● REQUIREMENT: From the records below, please print only the lines from the one containing "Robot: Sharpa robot" through the one containing "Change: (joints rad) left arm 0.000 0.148", both included. Skip the pictures.

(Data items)
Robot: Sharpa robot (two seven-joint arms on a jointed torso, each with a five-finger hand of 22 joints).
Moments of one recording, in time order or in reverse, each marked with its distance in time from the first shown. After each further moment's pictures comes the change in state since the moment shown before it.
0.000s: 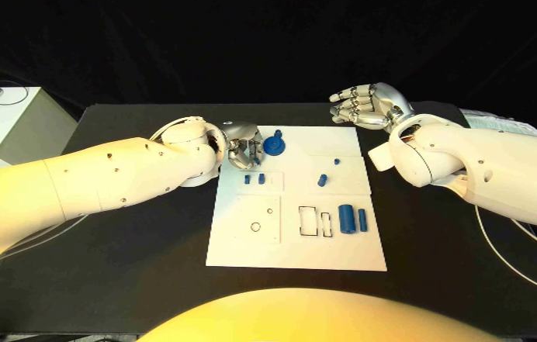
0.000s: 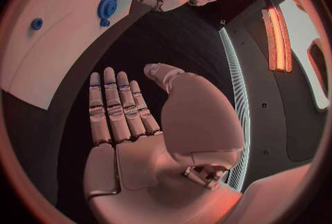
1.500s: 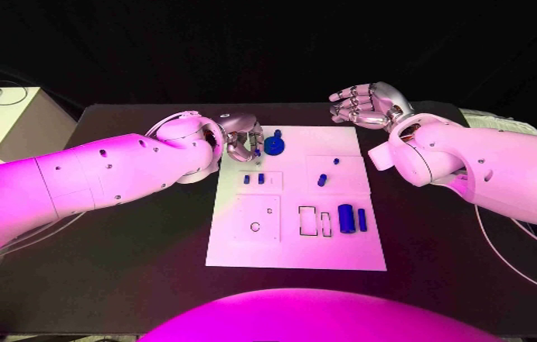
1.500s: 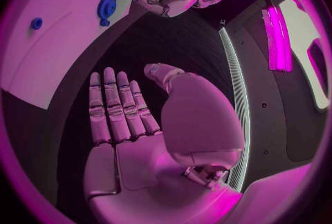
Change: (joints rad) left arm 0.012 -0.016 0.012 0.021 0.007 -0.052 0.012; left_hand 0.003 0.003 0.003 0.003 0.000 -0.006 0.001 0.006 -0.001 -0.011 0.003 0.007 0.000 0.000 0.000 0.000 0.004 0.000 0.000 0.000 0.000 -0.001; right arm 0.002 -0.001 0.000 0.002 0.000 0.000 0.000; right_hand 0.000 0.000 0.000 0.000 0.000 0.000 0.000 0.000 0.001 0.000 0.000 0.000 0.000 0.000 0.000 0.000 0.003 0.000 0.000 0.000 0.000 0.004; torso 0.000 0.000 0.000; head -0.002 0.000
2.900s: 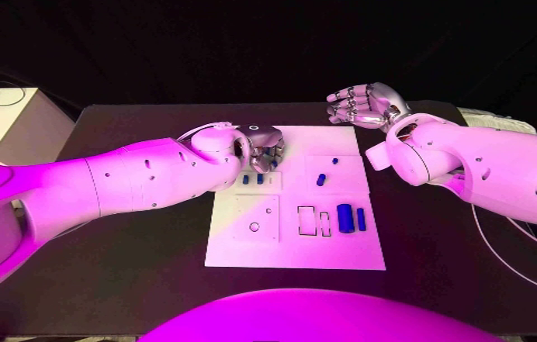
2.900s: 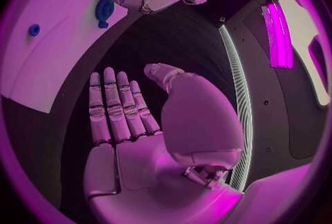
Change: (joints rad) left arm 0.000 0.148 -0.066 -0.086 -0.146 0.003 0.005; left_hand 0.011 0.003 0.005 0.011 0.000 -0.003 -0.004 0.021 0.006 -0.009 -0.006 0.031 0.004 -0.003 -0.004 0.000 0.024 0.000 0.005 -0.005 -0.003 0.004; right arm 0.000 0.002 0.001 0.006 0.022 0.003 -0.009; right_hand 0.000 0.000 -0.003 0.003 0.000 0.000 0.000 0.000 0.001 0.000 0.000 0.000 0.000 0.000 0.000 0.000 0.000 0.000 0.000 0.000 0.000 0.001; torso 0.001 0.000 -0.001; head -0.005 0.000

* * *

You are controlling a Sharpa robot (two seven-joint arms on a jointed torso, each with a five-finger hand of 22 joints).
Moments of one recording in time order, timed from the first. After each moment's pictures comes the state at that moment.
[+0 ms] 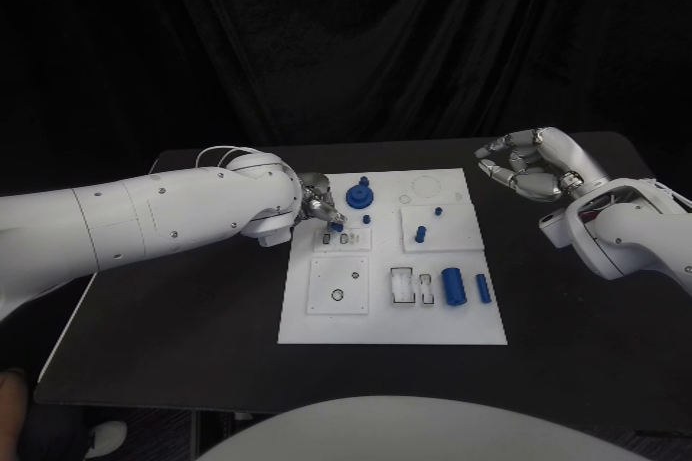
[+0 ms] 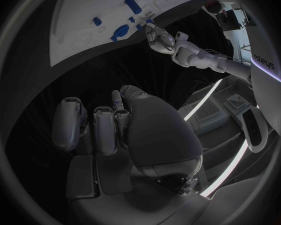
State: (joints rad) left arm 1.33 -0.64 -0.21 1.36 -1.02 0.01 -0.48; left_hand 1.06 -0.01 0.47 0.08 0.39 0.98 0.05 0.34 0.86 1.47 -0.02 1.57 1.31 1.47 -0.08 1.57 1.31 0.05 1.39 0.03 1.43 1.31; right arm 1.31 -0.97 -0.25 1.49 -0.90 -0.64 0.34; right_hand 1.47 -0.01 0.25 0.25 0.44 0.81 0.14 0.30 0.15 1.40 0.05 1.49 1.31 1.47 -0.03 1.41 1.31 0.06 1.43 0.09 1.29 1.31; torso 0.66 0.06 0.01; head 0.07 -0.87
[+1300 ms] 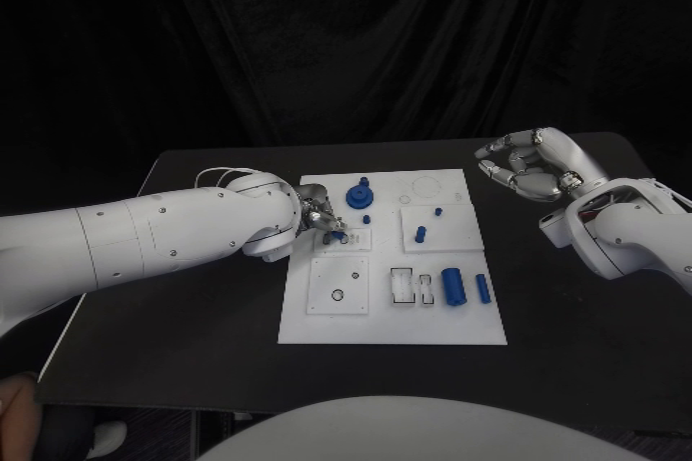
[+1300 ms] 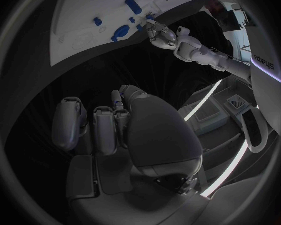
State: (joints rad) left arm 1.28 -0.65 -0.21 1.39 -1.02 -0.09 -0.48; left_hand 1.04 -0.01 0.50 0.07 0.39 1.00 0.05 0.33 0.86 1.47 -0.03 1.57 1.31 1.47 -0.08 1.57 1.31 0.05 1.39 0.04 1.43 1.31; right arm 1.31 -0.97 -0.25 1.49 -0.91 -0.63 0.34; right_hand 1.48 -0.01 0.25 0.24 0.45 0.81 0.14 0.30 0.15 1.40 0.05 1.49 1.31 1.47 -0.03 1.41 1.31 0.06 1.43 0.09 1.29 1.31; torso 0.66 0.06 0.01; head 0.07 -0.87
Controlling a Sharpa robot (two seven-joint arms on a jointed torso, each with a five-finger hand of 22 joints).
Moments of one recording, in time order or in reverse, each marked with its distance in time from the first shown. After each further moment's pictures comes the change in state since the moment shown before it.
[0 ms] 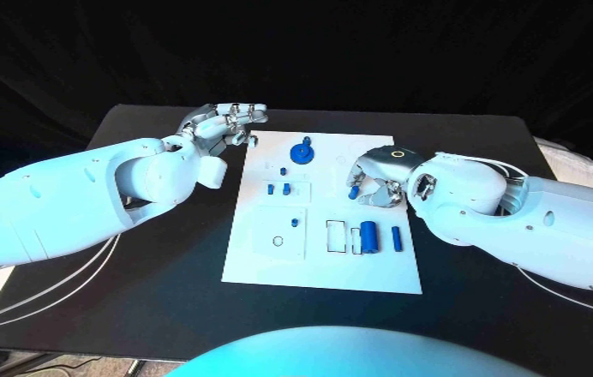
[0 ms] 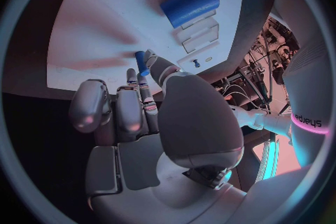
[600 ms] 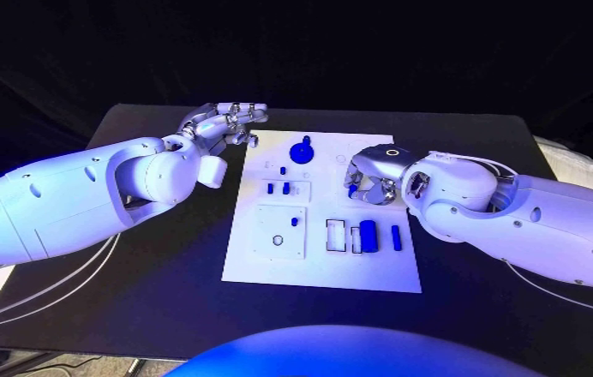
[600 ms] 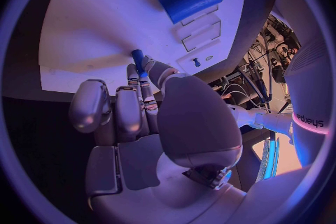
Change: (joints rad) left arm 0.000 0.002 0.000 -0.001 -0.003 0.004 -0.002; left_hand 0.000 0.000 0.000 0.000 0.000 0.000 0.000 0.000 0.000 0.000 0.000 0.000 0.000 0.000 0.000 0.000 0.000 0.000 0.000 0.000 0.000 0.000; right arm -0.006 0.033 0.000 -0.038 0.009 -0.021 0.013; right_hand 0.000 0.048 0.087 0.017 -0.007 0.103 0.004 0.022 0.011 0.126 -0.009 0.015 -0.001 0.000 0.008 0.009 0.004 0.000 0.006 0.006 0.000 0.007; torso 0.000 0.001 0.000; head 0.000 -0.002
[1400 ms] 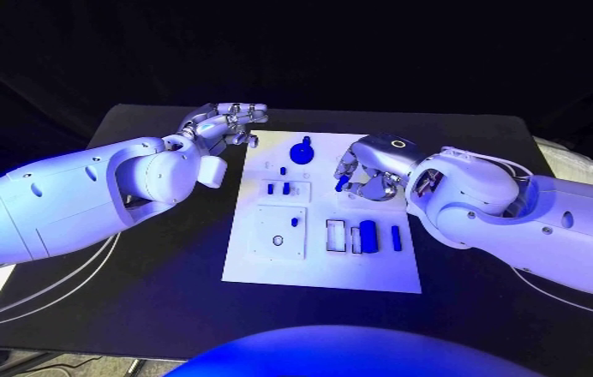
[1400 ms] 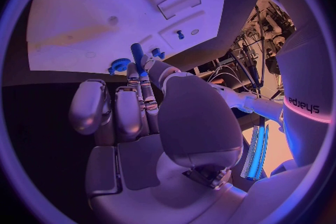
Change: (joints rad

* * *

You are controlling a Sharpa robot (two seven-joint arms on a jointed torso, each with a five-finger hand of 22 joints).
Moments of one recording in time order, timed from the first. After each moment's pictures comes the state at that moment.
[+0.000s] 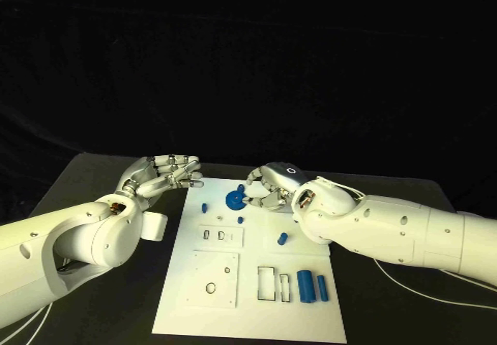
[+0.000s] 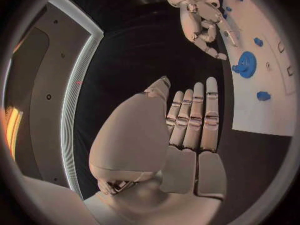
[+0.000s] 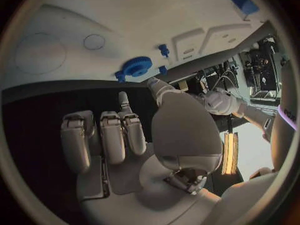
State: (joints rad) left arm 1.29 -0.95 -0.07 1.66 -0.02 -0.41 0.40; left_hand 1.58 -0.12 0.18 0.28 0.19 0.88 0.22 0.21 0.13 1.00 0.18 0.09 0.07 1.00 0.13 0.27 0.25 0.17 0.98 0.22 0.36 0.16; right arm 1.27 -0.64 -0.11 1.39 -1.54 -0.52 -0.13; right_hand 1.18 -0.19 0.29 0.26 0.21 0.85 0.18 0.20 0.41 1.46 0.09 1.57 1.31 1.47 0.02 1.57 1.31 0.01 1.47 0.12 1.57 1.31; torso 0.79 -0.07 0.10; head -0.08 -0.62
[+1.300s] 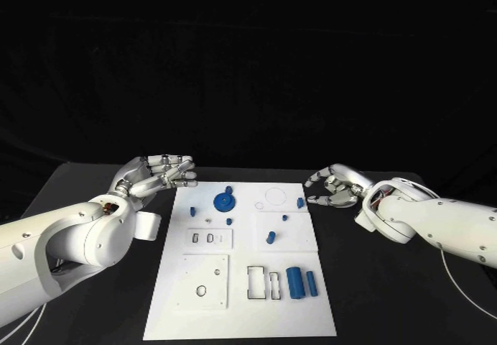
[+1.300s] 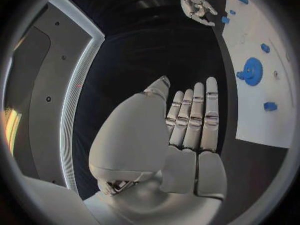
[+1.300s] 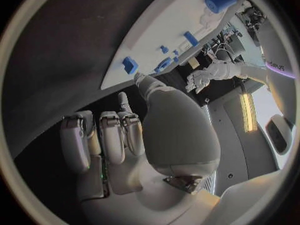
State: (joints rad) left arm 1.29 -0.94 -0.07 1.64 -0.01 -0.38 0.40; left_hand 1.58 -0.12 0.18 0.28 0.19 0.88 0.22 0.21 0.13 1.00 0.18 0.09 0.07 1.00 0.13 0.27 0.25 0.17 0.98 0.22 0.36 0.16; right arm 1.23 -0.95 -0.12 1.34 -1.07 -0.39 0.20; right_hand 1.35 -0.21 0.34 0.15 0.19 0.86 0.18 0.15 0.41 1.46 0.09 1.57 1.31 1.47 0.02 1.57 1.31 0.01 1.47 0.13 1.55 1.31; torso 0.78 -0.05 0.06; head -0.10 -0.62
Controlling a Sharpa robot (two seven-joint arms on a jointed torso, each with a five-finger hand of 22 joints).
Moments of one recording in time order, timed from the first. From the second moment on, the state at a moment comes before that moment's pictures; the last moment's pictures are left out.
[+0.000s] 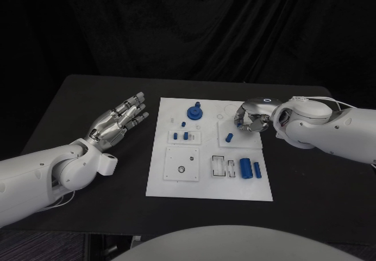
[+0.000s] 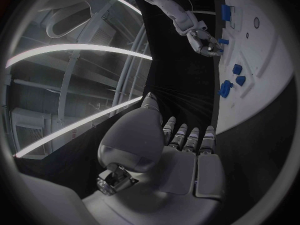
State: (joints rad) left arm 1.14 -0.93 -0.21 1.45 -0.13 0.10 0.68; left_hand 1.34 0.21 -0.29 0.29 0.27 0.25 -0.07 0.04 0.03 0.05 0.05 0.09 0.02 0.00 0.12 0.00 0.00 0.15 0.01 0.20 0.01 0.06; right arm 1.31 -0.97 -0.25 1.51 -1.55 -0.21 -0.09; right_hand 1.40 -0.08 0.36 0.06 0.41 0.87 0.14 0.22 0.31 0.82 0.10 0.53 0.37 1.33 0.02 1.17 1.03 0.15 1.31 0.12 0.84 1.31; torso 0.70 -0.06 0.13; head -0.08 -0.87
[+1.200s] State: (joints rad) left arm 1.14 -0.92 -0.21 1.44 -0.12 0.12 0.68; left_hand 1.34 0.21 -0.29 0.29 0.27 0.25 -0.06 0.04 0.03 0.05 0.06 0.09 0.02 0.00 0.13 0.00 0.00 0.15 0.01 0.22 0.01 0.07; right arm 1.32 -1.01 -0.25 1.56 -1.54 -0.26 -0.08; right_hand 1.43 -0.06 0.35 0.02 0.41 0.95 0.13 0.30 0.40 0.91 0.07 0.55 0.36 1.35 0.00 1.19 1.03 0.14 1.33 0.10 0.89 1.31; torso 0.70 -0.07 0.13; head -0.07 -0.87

● SOLUTION FOR THIS EXERCISE:
Robot: Sharpa robot (two seven-joint arms on a jointed torso, each with a five-finger hand of 22 joints).
Moments of one recording, in time order or in reverse, each marked with its distance in time from the first shown. After each further moment's pictures comes the change in state since the moment shown before it.
0.000s: 
0.000s: 
1.500s: 
1.500s: 
Change: (joints rad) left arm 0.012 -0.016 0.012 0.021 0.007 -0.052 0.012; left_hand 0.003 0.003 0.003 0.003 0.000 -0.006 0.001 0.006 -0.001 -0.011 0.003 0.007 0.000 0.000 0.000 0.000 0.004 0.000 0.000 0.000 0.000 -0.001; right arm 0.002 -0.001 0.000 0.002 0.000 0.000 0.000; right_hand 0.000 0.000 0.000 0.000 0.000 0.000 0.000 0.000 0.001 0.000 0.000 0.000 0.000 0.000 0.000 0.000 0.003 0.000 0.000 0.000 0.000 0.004; torso 0.000 0.000 0.000; head -0.002 0.000
2.900s: 
2.900s: 
Change: (joints rad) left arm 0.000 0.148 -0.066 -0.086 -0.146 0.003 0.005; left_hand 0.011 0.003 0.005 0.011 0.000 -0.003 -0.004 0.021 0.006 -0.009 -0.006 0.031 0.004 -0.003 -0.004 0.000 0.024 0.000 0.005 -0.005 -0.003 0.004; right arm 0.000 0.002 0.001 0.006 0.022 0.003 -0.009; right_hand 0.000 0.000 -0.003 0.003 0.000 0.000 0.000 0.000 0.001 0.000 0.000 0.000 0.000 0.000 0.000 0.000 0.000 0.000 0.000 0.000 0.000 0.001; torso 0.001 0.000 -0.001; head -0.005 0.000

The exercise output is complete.